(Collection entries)
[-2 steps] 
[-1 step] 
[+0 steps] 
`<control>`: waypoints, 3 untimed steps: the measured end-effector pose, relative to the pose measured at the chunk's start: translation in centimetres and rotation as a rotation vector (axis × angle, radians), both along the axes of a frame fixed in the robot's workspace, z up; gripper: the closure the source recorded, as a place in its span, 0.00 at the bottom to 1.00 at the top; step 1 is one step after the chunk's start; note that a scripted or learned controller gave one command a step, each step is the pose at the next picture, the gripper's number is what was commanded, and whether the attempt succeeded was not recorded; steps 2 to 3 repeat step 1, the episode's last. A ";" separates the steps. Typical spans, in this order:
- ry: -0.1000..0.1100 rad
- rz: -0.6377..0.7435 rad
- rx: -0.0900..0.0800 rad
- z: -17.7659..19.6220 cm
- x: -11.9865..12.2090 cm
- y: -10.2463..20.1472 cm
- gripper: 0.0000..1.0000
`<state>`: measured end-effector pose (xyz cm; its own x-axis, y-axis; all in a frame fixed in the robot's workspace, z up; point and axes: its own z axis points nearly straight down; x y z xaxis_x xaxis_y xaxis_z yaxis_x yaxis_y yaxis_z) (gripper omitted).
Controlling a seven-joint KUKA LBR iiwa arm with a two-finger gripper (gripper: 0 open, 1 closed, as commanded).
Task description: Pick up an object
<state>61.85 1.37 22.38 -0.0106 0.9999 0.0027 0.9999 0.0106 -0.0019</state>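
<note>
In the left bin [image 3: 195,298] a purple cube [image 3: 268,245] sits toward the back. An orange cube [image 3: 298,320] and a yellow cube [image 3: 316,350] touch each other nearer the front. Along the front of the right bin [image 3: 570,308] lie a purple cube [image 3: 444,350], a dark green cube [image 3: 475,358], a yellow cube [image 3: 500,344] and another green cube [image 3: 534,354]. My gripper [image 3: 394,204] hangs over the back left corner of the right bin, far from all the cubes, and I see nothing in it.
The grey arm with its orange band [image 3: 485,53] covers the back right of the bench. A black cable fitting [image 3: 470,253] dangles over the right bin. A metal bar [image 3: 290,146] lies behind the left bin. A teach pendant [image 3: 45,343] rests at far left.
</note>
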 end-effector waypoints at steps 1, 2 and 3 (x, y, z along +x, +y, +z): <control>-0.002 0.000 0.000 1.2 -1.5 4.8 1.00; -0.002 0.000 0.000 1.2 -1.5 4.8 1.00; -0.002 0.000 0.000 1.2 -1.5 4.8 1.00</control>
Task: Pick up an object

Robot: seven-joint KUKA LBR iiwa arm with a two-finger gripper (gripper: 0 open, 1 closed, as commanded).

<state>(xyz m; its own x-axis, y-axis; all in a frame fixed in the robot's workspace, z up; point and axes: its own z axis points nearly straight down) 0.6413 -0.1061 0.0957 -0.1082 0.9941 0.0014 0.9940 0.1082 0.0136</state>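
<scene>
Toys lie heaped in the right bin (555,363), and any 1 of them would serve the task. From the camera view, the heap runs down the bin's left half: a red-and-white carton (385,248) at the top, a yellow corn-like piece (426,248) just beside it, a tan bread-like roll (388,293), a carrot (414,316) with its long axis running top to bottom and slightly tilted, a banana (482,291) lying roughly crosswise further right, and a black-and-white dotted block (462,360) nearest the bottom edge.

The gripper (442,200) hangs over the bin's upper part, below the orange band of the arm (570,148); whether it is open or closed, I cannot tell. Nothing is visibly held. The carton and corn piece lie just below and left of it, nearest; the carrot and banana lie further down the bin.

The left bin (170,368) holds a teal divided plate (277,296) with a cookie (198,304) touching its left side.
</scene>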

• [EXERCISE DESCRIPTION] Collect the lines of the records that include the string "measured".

• [ANSWER TO THE EXERCISE]
`<control>`: waypoints, 3 untimed steps: the measured end-effector pose, relative to the pose measured at the chunk's start: translation in centimetres and rotation as a rotation vector (axis × angle, radians), both along the axes of a frame fixed in the robot's workspace, z up; gripper: the closure the source recorded, as a place in its span, 0.00 at the bottom to 1.00 at the top; step 1 is one step after the chunk's start; note that a scripted or learned controller gave one command a step, each step is the pose at the next picture, the gripper's number is what was commanded, and whether the attempt succeeded was not recorded; steps 2 to 3 repeat step 1, the episode's last. A ";" separates the steps. Typical spans, in this order:
`<state>`: measured end-effector pose (xyz cm; its own x-axis, y-axis; all in a frame fixed in the robot's workspace, z up; point and axes: its own z axis points nearly straight down; x y z xaxis_x xaxis_y xaxis_z yaxis_x yaxis_y yaxis_z) (gripper omitted).

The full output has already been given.